Doctor of Philosophy
Carl R Elks
The impact of false information injection is investigated for linear dynamic systems with multiple sensors. First, it is assumed that the system is unaware of the existence of false information and the adversary is trying to maximize the negative effect of the false information on Kalman filter's estimation performance under a power constraint. The false information attack under different conditions is mathematically characterized. For the adversary, many closed-form results for the optimal attack strategies that maximize the Kalman filter's estimation error are theoretically derived. It is shown that by choosing the optimal correlation coefficients among the false information and allocating power optimally among sensors, the adversary could significantly increase the Kalman filter's estimation errors.
In order to detect the false information injected by an adversary, we investigate the strategies for the Bayesian estimator to detect the false information and defend itself from such attacks. We assume that the adversary attacks the system with certain probability, and that he/she adopts the worst possible strategy that maximizes the mean squared error (MSE) if the attack is undetected. An optimal Bayesian detector is designed which minimizes the average system estimation error instead of minimizing the probability of detection error, as a conventional Bayesian detector typically does.

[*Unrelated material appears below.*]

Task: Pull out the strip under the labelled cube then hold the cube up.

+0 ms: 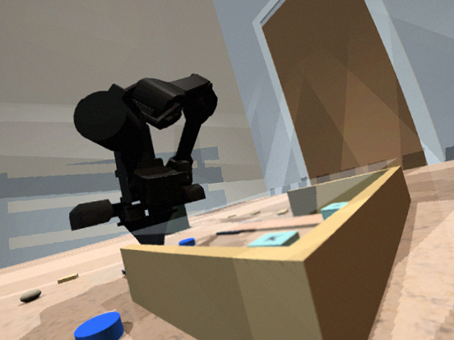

The case that the adversary attacks the system continuously is also studied. In this case, sparse attack strategies in multi-sensor dynamic systems are investigated from the adversary's point of view. It is assumed that the defender can perfectly detect and remove the sensors once they are corrupted by false information injected by an adversary. The adversary's goal is to maximize the covariance matrix of the system state estimate by the end of attack period under the constraint that the adversary can only attack the system a few times over the sensor and over the time, which leads to an integer programming problem. In order to overcome the prohibitive complexity of the exhaustive search, polynomial-time algorithms, such as greedy search and dynamic programming, are proposed to find the suboptimal attack strategies. As for greedy search, it starts with an empty set， and one sensor is added at each iteration, whose elimination will lead to the maximum system estimation error. The process terminates when the cardinality of the active set reaches to the sparsity constraint. Greedy search based approaches such as sequential forward selection (SFS), sequential backward selection (SBS), and simplex improved sequential forward selection (SFS-SS) are discussed and corresponding attack strategies are provided. Dynamic programming is also used in obtaining the sub-optimal attack strategy. The validity of dynamic programming lies on a straightforward but important nature of dynamic state estimation systems: the credibility of the state estimate at current step is in accordance with that at previous step.
The problem of false information attack on and the Kalman filter's defense of state estimation in dynamic multi-sensor systems is also investigated from a game theoretic perspective. The relationship between the Kalman filter and the adversary can be regarded as a two-person zero-sum game. The condition under which both sides of the game will reach a Nash equilibrium is investigated.